Information shown Block Start
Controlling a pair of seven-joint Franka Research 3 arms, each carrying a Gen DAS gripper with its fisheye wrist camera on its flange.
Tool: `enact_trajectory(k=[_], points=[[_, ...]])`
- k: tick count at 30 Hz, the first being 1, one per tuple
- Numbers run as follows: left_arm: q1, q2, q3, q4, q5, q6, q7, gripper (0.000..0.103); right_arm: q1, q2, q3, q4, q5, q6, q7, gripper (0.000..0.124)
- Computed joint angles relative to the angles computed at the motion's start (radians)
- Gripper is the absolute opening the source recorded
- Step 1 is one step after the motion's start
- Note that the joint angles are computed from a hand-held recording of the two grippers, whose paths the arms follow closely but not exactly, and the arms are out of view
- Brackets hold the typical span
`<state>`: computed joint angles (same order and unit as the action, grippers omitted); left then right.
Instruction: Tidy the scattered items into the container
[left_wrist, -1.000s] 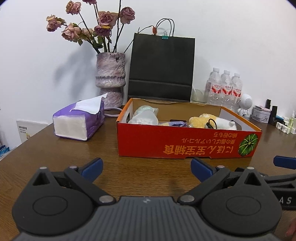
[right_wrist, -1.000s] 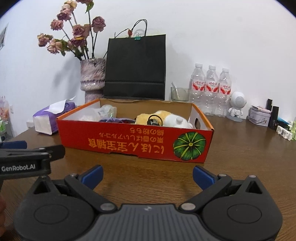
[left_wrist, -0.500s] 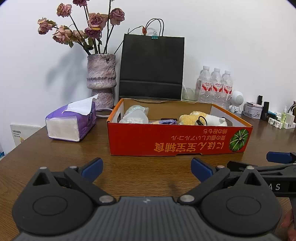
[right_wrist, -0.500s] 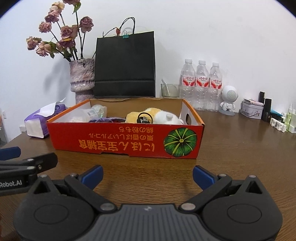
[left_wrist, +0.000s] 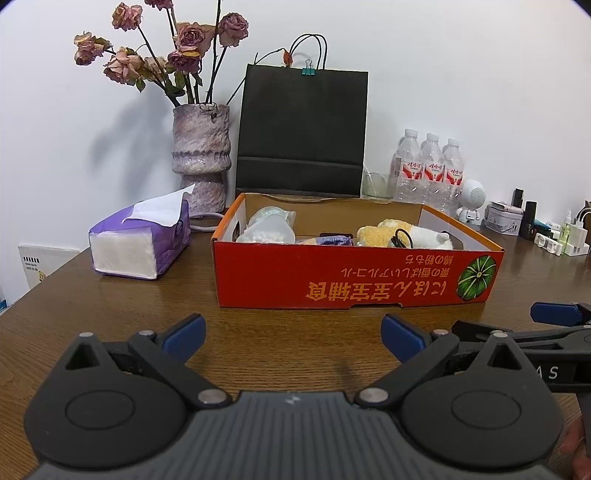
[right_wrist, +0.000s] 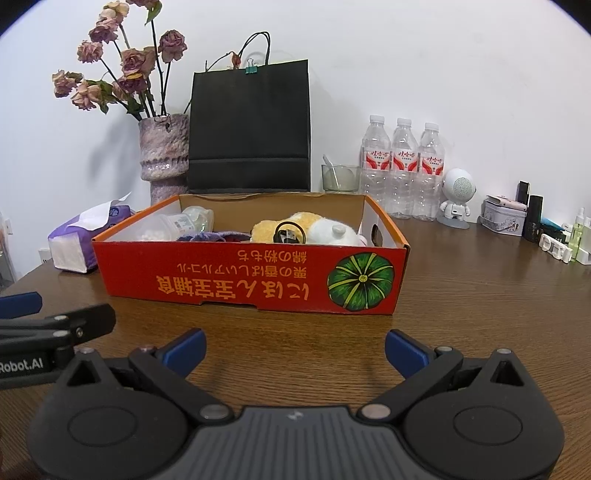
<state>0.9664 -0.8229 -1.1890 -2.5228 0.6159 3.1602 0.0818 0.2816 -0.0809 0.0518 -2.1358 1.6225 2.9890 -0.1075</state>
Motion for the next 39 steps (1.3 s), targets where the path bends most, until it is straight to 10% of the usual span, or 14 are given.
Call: enact_trajectory(k=[39], points=[[0.003, -0.018, -0.004, -0.006, -0.026, 0.022, 0.021, 0.103, -0.001, 0.000, 0.001, 0.000, 0.011, -0.001, -0.011, 0.103]])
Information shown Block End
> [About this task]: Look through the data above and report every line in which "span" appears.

> [Answer to this task]:
- Brackets hold the typical span
Motion for the next 39 steps (1.3 s), targets where the path bends most, until it is straight to 10% of the usual span, or 14 are given.

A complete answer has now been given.